PowWow365, designed and developed by Hirasoft Corp, is a web conferencing application for businesses and organizations, allowing them to host and attend their meetings, conferences, trainings or workshops from anywhere around the world. The application allows both standard types of communications, i-e, real-time Point-to-point communications and multicast from one sender to the many receivers.

Overview

PowWow365 is complemented by (SSL) with Advanced Encryption Standard AES 256-bit encryption data transfer, which makes it quite reliable and efficient solution for synchronous conferencing at enterprise levels. It introduces the features such as host or invite, chat or call, save and share meeting media to the participants in a neat and clean interface. However, it is this app's integration to WebRTC which supports and enables contextual communications in simultaneous and synchronous fashion during meetings and training sessions.

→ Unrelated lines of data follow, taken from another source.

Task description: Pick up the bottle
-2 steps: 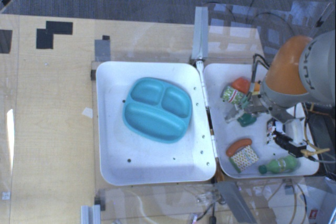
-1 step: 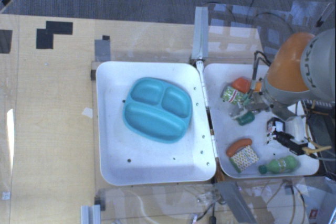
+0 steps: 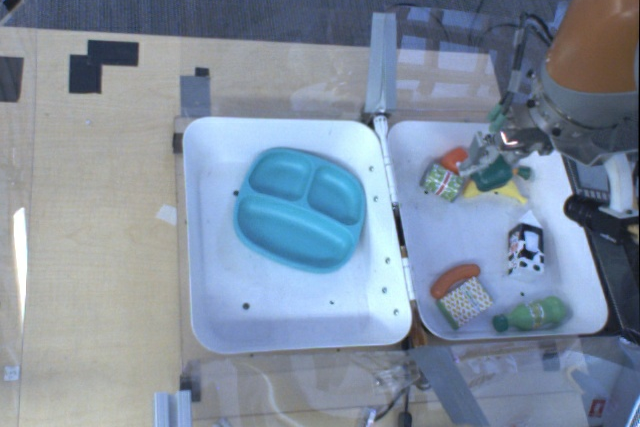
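Note:
A small green bottle (image 3: pixel 531 315) with a pale label lies on its side near the front right corner of the right bin (image 3: pixel 590 245). My gripper (image 3: pixel 490 155) hangs over the back of that bin, far from the bottle, low above a cluster of toys. Its tips sit right by a green can (image 3: pixel 441 182) and a teal piece (image 3: pixel 494 177), and nothing shows clearly between them.
The right bin also holds a yellow piece (image 3: pixel 513 191), a black-and-white cow carton (image 3: pixel 525 250), a sausage (image 3: pixel 455 280) and a striped block (image 3: pixel 466 302) beside the bottle. A blue divided plate (image 3: pixel 300 208) lies in the left bin (image 3: pixel 215 315).

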Available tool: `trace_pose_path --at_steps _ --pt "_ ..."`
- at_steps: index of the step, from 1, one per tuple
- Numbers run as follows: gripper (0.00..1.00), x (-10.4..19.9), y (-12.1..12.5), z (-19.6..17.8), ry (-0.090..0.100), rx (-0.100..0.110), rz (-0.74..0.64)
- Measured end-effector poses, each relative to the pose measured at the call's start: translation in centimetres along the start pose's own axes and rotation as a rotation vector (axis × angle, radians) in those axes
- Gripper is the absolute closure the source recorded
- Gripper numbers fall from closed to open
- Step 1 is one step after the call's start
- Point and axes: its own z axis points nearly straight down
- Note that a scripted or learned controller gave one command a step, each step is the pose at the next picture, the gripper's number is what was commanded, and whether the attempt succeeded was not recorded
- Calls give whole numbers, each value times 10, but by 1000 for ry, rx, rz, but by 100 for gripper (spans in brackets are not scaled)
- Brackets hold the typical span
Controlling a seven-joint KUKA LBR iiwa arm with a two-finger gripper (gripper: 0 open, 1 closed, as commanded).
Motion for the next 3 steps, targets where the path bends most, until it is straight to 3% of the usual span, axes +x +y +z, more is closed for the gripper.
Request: trace_pose_path --at_steps 1,2,3 --pt "100 1 2 -9 -1 -1 -6" --pt "100 39 27 112 2 6 80" --pt "100 105 30 111 2 5 11"
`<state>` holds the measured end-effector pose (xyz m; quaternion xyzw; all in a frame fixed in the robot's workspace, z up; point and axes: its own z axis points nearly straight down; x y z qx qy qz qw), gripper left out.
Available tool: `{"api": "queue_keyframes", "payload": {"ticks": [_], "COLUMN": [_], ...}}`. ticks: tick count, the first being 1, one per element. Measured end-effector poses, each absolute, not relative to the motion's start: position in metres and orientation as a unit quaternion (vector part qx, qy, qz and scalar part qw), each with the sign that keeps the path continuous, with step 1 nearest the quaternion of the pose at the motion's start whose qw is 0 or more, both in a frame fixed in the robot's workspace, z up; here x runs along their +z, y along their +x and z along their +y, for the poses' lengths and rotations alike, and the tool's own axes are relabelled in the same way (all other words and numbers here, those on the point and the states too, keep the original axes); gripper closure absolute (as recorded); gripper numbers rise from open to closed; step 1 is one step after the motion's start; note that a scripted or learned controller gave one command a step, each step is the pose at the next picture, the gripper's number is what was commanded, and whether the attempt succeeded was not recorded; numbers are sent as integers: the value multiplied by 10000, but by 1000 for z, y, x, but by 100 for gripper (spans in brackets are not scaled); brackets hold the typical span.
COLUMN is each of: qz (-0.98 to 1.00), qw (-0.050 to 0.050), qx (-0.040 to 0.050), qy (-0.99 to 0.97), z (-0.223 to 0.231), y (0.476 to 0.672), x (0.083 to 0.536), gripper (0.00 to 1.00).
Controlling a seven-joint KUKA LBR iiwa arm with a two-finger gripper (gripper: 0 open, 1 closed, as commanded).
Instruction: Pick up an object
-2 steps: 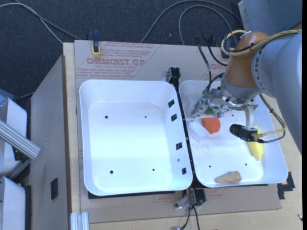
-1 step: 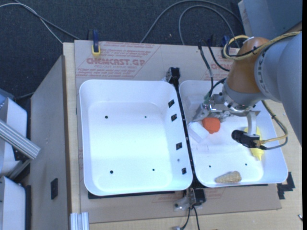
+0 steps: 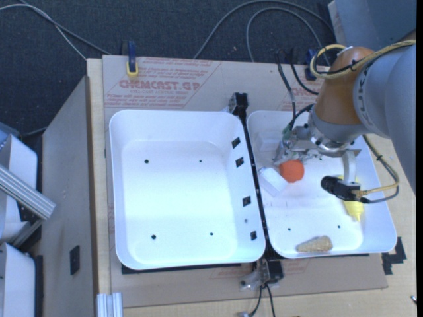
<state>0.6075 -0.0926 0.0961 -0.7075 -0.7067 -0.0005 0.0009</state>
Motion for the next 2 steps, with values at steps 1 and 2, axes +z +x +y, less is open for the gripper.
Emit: {"api": "queue_keyframes", "payload": {"ticks": [1, 2], "qz": [-7102, -7106], "qw": [-27, -8], "qx": [-46, -33], "qy": [-7040, -7036], "z": [-23, 58], "y": [592, 646], "x": [192, 185], "gripper": [100, 100]}}
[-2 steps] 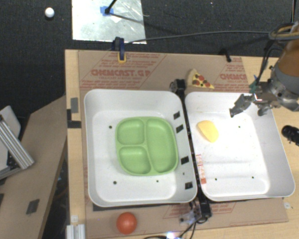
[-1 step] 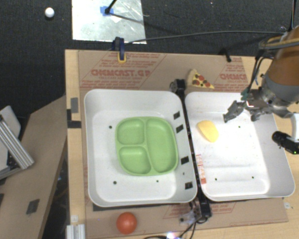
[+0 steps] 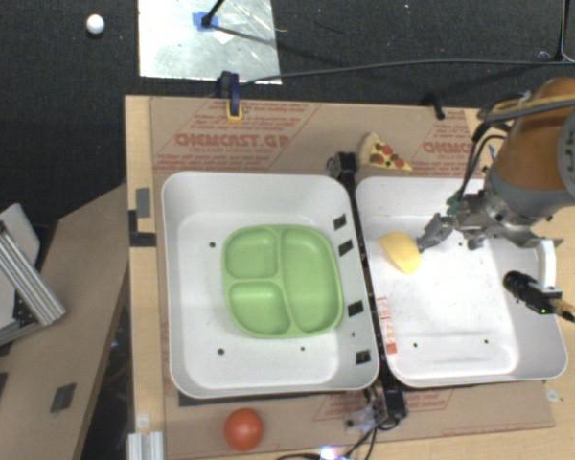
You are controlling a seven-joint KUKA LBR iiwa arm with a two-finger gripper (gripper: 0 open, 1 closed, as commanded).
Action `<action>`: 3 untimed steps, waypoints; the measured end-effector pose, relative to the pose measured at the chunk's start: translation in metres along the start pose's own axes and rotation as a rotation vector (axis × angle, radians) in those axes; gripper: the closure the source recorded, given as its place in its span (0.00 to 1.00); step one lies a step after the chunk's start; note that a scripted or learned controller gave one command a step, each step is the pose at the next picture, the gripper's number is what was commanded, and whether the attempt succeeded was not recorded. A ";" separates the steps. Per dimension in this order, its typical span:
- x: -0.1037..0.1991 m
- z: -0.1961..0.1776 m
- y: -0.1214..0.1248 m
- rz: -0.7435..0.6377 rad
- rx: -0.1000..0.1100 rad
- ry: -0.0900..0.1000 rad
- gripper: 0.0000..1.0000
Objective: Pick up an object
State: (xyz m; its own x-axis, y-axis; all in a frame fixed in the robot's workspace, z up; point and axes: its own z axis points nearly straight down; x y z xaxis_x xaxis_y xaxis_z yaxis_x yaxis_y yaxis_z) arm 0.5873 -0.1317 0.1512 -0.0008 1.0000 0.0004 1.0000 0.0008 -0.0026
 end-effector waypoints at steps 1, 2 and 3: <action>0.000 0.041 -0.002 -0.001 -0.002 0.000 0.00; 0.000 0.029 -0.001 -0.001 -0.007 -0.002 1.00; 0.002 -0.028 0.011 -0.004 -0.010 -0.002 1.00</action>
State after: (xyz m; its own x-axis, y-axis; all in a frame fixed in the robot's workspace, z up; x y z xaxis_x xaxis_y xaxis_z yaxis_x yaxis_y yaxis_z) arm 0.5985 -0.1293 0.1788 -0.0046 1.0000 -0.0013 1.0000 0.0046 0.0074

Features of a PowWow365 include:

 Slideshow presentations - where files and documents are presented to the participants along with markup tools to discuss slides content in an interactive fashion.
 Voice over IP - Real time audio communication using group of internet technologies, speakers allowing speakers to engage with meeting participants with conference calls.
 File Sharing – Pre-meeting, post-meeting and during meeting documents (meeting literature) to make meetings more informative and productive
 Web tours - where URLs, data from forms, cookies, scripts and session data can be pushed to other participants enabling them to be pushed through web based logons, clicks, etc. This type of feature works well when demonstrating websites where users themselves can also participate.
 Meeting Recording - where presentation activity is recorded on the client side or server side for later viewing and/or distribution.
 Whiteboards - with markup tools for annotation (allowing the presenter and/or attendees to highlight or mark items on the slide presentation. Or, simply make notes on a blank whiteboard.)
 Instant Messaging - For live question and answer sessions, limited to the people connected to the meeting. Text chat may be public (echoed to all participants) or private (between 2 participants).

Currently, application does not support Video conferencing and Desktop sharing features, however in coming releases these features are also being introduced.

Mobile Support

Recently, iOS version of PowWow365 has been released for iPhones and iPads. This online meeting application combines all the features of Communication and Collaboration (C&C) including VoIP calls, chat, file sharing, along with integrations with plethora of 3rd party SaaS applications such as Yammer, Salesforce, Chatter DropBox, Box, Asana, Podio and others. App is available for download at App Store.